## TASK GOAL:
The reply should hold every line of the data, unchanged and complete.

Extracted data entries
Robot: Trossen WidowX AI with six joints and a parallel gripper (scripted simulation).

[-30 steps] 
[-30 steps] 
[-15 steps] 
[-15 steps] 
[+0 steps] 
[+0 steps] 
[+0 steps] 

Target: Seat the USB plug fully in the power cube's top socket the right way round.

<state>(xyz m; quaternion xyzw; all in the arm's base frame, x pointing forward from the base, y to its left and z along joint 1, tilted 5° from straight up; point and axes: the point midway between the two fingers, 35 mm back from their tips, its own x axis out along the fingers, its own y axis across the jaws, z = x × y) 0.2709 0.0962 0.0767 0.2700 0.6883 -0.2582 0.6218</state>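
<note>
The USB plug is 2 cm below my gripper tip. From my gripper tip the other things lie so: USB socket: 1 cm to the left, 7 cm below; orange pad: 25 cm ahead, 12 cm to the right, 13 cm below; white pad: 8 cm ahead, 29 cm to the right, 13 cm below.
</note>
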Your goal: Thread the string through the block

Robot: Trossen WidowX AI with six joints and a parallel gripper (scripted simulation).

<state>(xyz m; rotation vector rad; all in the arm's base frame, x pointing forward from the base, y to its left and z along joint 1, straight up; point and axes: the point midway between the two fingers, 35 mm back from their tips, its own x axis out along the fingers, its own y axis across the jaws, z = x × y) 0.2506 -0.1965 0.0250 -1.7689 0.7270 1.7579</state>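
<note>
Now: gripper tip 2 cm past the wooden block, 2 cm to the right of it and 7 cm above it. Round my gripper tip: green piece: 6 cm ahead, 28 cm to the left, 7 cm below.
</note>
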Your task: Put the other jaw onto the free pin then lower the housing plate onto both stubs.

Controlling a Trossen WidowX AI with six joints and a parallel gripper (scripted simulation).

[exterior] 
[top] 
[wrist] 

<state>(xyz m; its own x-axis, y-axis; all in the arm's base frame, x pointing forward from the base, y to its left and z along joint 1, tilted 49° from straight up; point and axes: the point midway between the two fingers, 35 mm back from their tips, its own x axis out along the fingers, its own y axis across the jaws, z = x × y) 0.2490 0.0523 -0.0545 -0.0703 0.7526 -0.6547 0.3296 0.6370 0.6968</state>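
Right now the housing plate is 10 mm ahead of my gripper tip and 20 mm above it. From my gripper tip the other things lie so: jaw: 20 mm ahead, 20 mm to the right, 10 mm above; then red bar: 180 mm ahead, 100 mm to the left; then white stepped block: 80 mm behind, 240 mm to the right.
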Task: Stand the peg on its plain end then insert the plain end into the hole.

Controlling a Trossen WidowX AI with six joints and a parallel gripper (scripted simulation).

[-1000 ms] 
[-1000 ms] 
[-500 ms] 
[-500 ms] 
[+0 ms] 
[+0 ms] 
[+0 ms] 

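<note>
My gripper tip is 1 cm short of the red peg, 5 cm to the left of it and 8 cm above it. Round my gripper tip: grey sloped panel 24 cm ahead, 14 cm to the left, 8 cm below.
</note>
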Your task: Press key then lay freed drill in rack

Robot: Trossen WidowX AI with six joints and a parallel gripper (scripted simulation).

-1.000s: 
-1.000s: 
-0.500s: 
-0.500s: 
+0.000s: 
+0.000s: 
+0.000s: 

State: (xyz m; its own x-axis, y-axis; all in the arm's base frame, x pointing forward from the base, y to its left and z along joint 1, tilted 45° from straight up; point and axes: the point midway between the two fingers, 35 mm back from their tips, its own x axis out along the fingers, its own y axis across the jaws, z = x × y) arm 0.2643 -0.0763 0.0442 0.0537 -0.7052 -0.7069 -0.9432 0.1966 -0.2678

## TASK ANSWER:
Robot: Trossen WidowX AI with six joints and a parallel gripper (scripted simulation).

[-30 steps] 
[-30 steps] 
[-15 steps] 
[-15 steps] 
[+0 steps] 
[+0 steps] 
[+0 steps] 

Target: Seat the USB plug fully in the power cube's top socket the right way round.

<state>(xyz m; quaternion xyzw; all in the arm's base frame, x pointing forward from the base, y to its left and z along joint 1, tilted 5° from straight up; point and axes: the point midway between the two fingers, 35 mm back from their tips, its own x axis out along the fingers, its own y axis across the jaws, z = x × y) 0.2709 0.0962 0.0767 0.2700 0.6883 -0.2582 0.6218</state>
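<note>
The USB plug is 2 cm below my gripper tip. From my gripper tip the other things lie so: USB socket: 1 cm to the left, 7 cm below; orange pad: 25 cm ahead, 12 cm to the right, 13 cm below; white pad: 8 cm ahead, 29 cm to the right, 13 cm below.
</note>
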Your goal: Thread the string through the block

Robot: Trossen WidowX AI with six joints and a parallel gripper (scripted simulation).

<state>(xyz m; rotation vector rad; all in the arm's base frame, x pointing forward from the base, y to its left and z along joint 1, straight up; point and axes: the point midway between the two fingers, 35 mm back from their tips, its own x axis out along the fingers, its own y axis across the jaws, z = x × y) 0.2506 -0.1965 0.0250 -1.7689 0.7270 1.7579</state>
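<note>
Now: gripper tip 2 cm past the wooden block, 2 cm to the right of it and 7 cm above it. Round my gripper tip: green piece: 6 cm ahead, 28 cm to the left, 7 cm below.
</note>
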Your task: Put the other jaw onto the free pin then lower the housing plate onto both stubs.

Controlling a Trossen WidowX AI with six joints and a parallel gripper (scripted simulation).

[exterior] 
[top] 
[wrist] 

<state>(xyz m; its own x-axis, y-axis; all in the arm's base frame, x pointing forward from the base, y to its left and z along joint 1, tilted 49° from straight up; point and axes: the point midway between the two fingers, 35 mm back from their tips, its own x axis out along the fingers, its own y axis across the jaws, z = x × y) 0.2490 0.0523 -0.0545 -0.0703 0.7526 -0.6547 0.3296 0.6370 0.6968</state>
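Right now the housing plate is 10 mm ahead of my gripper tip and 20 mm above it. From my gripper tip the other things lie so: jaw: 20 mm ahead, 20 mm to the right, 10 mm above; then red bar: 180 mm ahead, 100 mm to the left; then white stepped block: 80 mm behind, 240 mm to the right.
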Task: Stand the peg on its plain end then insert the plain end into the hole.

Controlling a Trossen WidowX AI with six joints and a parallel gripper (scripted simulation).

[-1000 ms] 
[-1000 ms] 
[-500 ms] 
[-500 ms] 
[+0 ms] 
[+0 ms] 
[+0 ms] 

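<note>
My gripper tip is 1 cm short of the red peg, 5 cm to the left of it and 8 cm above it. Round my gripper tip: grey sloped panel 24 cm ahead, 14 cm to the left, 8 cm below.
</note>
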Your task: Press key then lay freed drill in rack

Robot: Trossen WidowX AI with six joints and a parallel gripper (scripted simulation).

-1.000s: 
-1.000s: 
-0.500s: 
-0.500s: 
+0.000s: 
+0.000s: 
+0.000s: 

State: (xyz m; its own x-axis, y-axis; all in the arm's base frame, x pointing forward from the base, y to its left and z along joint 1, tilted 45° from straight up; point and axes: the point midway between the two fingers, 35 mm back from their tips, its own x axis out along the fingers, its own y axis across the jaws, z = x × y) arm 0.2643 -0.0763 0.0442 0.0537 -0.7052 -0.7069 -0.9432 0.1966 -0.2678

The answer has been written out in full.